*Exercise objective*. Work through the data and report how many lines include the string "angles", giving the number alone.

.....

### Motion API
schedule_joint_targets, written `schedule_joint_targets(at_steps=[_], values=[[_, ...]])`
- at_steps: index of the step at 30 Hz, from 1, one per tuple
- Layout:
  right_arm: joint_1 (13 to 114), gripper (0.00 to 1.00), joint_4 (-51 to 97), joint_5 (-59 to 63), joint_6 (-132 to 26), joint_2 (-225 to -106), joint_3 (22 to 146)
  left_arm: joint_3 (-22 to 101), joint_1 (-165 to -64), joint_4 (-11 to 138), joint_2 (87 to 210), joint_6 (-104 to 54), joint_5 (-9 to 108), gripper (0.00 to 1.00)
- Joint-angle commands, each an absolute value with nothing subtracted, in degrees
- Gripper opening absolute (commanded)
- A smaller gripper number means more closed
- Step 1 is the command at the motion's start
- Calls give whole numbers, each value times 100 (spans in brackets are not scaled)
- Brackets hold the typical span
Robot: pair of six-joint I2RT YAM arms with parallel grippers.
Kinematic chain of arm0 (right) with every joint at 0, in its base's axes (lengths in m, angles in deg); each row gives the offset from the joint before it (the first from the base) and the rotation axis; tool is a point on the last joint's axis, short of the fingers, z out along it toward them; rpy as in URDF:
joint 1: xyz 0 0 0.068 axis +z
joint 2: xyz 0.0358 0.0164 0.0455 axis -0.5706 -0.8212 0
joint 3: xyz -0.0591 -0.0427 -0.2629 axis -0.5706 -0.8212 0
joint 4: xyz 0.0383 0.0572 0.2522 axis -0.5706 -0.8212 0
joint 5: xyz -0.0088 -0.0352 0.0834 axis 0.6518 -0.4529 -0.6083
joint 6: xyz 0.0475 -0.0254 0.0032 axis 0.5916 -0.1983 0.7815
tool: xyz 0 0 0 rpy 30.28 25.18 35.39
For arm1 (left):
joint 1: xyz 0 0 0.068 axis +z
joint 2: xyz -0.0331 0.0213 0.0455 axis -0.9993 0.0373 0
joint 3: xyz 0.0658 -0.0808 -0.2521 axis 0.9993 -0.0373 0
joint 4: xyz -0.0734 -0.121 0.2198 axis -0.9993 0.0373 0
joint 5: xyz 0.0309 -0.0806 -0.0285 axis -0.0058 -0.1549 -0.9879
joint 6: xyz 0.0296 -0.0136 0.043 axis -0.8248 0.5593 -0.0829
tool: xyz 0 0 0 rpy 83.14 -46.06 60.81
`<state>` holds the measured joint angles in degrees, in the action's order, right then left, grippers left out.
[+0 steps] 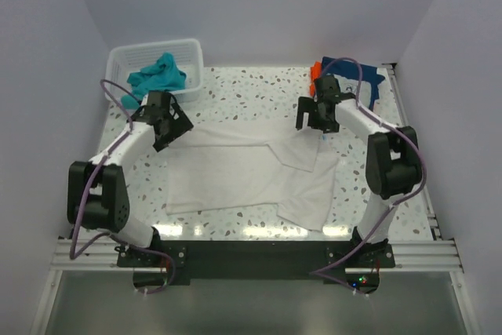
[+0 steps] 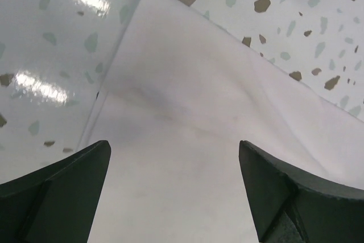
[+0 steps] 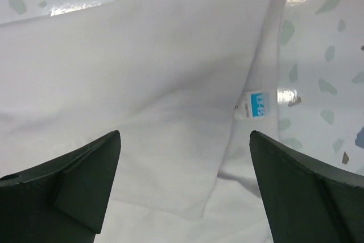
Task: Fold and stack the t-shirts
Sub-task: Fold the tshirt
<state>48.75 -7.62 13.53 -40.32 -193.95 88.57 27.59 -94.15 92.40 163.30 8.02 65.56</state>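
A large white t-shirt (image 1: 243, 174) lies spread on the table, partly folded, with a flap over its right side. My left gripper (image 1: 174, 131) hovers open over the shirt's far left corner; in the left wrist view the white cloth (image 2: 187, 129) fills the gap of the gripper (image 2: 174, 157). My right gripper (image 1: 312, 125) stands open above the shirt's far right edge; its view shows the gripper (image 3: 185, 140) over the cloth (image 3: 142, 83), with a blue size tag (image 3: 254, 105). A teal t-shirt (image 1: 159, 74) lies bunched in the basket. A navy t-shirt (image 1: 357, 76) and an orange one (image 1: 315, 74) lie at the far right.
The white mesh basket (image 1: 192, 56) stands at the back left corner. Walls close in the table on the left, back and right. Speckled tabletop (image 1: 243, 92) shows between the basket and the navy shirt.
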Motion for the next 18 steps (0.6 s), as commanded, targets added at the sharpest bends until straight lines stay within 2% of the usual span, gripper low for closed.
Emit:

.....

*Task output*. 2